A government-appointed consultant has advocated pooling or averaging out prices of natural gas supplied to sectors like power and fertiliser to make rates uniform for all plants across the country irrespective of source.
Spanish consultant Marcados Energy Market Pvt Ltd, appointed to recommend rationalising multiple natural gas prices, in its final report stated that pooling of gas consumed by sensitive power and fertiliser sectors was the “most suited” option.
Gas is now sold at anywhere between USD 1 and USD 5.73 per million British thermal units (mmBtu), depending on the source. The consultant said sectoral averaging out of prices was better than a general cost—based pool covering all consuming sectors and all suppliers that could be achieved only through legislation.
Sectoral pooling “would serve the basic objectives without being heavy on administrative arrangements and cost,” the report said. “It would also facilitate an eventual migration to competitive markets.”
At present, the government fixes the price of gas produced from blocks given on nomination to state—run Oil and Natural Gas Corp (ONGC) and Oil India (OIL), while for others it is determined in line with production sharing contracts.
Gas from fields given to ONGC and OIL on nomination basis was sold at about USD 1.8 per mmBtu, while in the North—east it was priced at USD 1—1.2 per mmBtu. Prices range from USD 3.5 to 5.73 per mmBtu for gas from the blocks that were awarded before the introduction of New Exploration and Licensing Policy (NELP) in 1999, while gas from Reliance Industries’ eastern offshore KG D6 field is priced at USD 4.20 per mmBtu.

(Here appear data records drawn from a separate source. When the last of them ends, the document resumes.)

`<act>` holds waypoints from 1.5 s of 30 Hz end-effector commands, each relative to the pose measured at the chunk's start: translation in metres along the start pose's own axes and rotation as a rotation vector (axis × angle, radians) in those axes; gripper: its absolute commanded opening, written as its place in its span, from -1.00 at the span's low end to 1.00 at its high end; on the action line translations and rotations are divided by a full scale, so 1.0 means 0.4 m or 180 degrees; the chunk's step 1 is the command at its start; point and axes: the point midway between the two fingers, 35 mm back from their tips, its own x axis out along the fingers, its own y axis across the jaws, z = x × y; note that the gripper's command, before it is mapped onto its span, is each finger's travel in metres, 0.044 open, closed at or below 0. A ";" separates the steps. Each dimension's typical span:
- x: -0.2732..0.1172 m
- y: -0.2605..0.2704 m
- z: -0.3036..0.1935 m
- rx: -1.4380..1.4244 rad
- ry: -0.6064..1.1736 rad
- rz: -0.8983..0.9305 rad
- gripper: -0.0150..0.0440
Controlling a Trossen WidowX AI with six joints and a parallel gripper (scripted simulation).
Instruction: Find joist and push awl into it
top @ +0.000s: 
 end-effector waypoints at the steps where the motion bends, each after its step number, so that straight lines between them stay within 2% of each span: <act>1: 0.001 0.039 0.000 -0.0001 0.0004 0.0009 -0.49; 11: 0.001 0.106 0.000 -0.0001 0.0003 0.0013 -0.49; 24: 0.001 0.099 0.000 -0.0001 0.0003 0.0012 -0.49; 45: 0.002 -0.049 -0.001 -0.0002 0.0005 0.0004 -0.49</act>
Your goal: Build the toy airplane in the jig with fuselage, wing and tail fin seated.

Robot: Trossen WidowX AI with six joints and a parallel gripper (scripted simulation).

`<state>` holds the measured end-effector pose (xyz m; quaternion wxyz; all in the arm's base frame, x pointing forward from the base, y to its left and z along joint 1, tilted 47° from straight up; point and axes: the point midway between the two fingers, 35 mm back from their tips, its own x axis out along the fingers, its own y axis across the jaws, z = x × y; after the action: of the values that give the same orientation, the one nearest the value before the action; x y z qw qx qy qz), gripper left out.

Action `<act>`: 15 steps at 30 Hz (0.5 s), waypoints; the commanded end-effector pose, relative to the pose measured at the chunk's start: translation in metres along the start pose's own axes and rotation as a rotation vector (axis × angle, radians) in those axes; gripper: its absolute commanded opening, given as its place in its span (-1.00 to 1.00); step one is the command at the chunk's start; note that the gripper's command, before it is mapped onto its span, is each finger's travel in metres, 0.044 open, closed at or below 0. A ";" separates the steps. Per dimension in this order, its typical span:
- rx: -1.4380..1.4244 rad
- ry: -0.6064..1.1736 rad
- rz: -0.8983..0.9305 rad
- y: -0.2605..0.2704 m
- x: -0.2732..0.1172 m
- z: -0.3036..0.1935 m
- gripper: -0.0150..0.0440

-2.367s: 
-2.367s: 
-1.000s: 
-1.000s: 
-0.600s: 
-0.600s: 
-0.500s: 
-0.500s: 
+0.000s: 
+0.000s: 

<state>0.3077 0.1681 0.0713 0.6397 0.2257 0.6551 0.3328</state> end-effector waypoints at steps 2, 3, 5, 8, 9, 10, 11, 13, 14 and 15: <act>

The consultant suggested pooling or averaging out all prices to power and fertiliser sectors so that consumers get gas at the same price irrespective of the source.
“We believe that the sectoral pool option would leave sufficient room for price discovery for new gas supplies,” it said.
Marcados said sectoral pooling would not require legislative changes “instead...(it) could work through a simplier policy directive“.
“The policy would need to set out the detailed guidelines for constitution and operations of the pool, notify a pool operator, set out the institutional mechanism, and also the transition processes,” it further added.
The consultant was, however, against pooling of gas transportation tariff. “We have examined the issue, but have found it to be inefficient and distortionary. It can also result in stranded assets that would prevent efficient gas market development.”
“Instead, we favour the idea of co—ordinated pipeline development across the country, and charging of tariffs for pipeline use on a rational economic basis,” the report said.
It recommended creation of a roadmap for migration to competitive wholesale markets for gas, which would typically be through bid—based pools and feature a large number of independent shippers.
“We believe that this will lead to eventual reduction in the price of gas imports by India, and aid the process of the country becoming a major player in the international gas market,” the report added.
Currently, three broad categories of natural gas prices prevail in the country — APM or government controlled rates, price of gas from for privately operated fields and imported LNG.
“Even in case of APM gas, there are different prices prevailing for priority sector (power and fertiliser), North Eastern region) and non priority sectors.
“To add to complexity, seven more types of prices are prevalent for gas coming out of production sharing contract — be it for Panna Mukta and Tapti fields (of BG Group), (Cairn’s) Ravva field, KG basin (of Reliance Industries) or other fields,” the report said.